Bonaparte à Malte
- Author: Frans Sammut
- Original title: Bonaparti f'Malta
- Language: French
- Genre: History
- Publisher: Argo
- Publication date: 2008
- Publication place: Malta
- Media type: Print (Paperback)
- Pages: 153
- ISBN: 978-99932-88-06-0

= Bonaparte à Malte =

2008 book by Frans Sammut

Bonaparte à Malte is a 2008 book by Maltese writer Frans Sammut, with an introduction by Dr Paul Borg Olivier.

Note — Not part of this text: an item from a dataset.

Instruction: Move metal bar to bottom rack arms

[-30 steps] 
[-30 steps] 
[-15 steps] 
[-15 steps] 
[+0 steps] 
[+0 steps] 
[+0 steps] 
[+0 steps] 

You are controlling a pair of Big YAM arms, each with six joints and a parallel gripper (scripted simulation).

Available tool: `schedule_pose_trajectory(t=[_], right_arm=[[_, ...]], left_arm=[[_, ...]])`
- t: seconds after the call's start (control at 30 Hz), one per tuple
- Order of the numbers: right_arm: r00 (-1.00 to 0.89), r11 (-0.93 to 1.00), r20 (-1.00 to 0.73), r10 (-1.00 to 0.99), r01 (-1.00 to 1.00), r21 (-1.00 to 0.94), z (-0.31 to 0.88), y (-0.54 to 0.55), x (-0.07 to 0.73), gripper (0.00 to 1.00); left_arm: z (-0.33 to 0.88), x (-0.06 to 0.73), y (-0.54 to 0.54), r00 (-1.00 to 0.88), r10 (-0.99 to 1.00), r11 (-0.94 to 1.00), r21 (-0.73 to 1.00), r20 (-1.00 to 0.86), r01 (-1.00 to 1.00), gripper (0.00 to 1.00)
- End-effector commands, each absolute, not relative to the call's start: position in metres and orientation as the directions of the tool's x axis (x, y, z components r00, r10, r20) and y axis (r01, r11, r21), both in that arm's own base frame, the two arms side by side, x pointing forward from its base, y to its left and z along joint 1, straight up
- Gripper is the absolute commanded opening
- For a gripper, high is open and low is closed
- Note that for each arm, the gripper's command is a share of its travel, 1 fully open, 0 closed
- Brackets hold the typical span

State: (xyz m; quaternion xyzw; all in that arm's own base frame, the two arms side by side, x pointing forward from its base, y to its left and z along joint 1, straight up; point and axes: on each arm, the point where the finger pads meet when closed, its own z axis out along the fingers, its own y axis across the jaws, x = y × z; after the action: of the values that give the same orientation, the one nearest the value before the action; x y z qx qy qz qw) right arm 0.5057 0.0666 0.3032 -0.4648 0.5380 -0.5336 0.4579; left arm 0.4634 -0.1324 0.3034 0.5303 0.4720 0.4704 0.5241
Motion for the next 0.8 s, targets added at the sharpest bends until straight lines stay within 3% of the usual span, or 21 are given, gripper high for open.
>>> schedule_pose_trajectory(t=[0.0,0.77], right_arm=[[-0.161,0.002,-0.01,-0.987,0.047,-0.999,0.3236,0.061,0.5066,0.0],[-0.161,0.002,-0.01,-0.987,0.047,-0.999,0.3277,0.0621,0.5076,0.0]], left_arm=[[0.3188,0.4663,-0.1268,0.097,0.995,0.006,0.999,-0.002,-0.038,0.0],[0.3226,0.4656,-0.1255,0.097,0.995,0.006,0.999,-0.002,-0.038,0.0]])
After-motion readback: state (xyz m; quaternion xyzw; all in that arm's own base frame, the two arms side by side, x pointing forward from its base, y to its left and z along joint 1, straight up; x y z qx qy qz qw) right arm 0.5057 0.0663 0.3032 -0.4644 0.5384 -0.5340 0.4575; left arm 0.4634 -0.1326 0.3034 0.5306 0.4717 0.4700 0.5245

The Maltese original, Bonaparti f'Malta, was published in 1997.

Citing contemporary documents from Malta's archives, it provides a detailed account of the six days Napoleon Bonaparte spent in Malta in 1798, as well as an analysis of the political situation under the Order of St John of Jerusalem and the political and cultural consequences of Bonaparte's conquest of Malta.

In the words of fellow writer and former Prime Minister of Malta, Alfred Sant, Napoleon and his impact on Malta were "enduring subjects of [Sammut's] interests and research".

It is the first account in the French language of those six days. At the Eighth Congress of the International Napoleonic Society, Sammut gave a presentation, "The Enlightenment in Malta and the Coming of Bonaparte", based on his research for Bonaparte à Malte.

Sammut argued that Napoleon, despite his brief stay in Malta, made a determined effort to bring the country into the modern era. He issued numerous decrees to thoroughly reorganize Malta's government and society and tirelessly worked to review the nation's laws and regulations. The abolition of noble titles and privileges and the ending of slavery were the first measures he implemented. He ordered the expulsion of the Inquisitor and the release of the Order's political prisoners, including the Maltese patriot, Mikiel Anton Vassalli, who shared his Enlightenment ideals and whom he described as "the most intelligent prisoner (ever) locked in a cell". Voicing his surprise that fundamental subjects such as mathematics, physics and astronomy were not yet being taught at the University of Malta, he also instituted a series of educational reforms.

Sammut characterized Napoleon as "a different kind of leader... more of an intellectual strategist and philosopher", a quality placing him in the highest rank of commander together with Julius Caesar and Alexander the Great.

Some of Sammut's research for Bonaparte à Malte also went into his 1994 historical novel about Vassalli, Il-Ħolma Maltija (The Maltese Dream), described by Alfred Sant as "his masterpiece" and by British author and poet Marjorie Boulton as "a colossal work".

According to Prof. Anne-Marie Mésa of the University of Reims Champagne-Ardenne, Frans Sammut's "point of view is actually original, well reasoned out, nuanced and subtle – as one would expect from all works on history. A true pleasure to read!”; Frans Sammut was “self-evidently an excellent historian, as well as a rich personality and endowed with a vast culture”.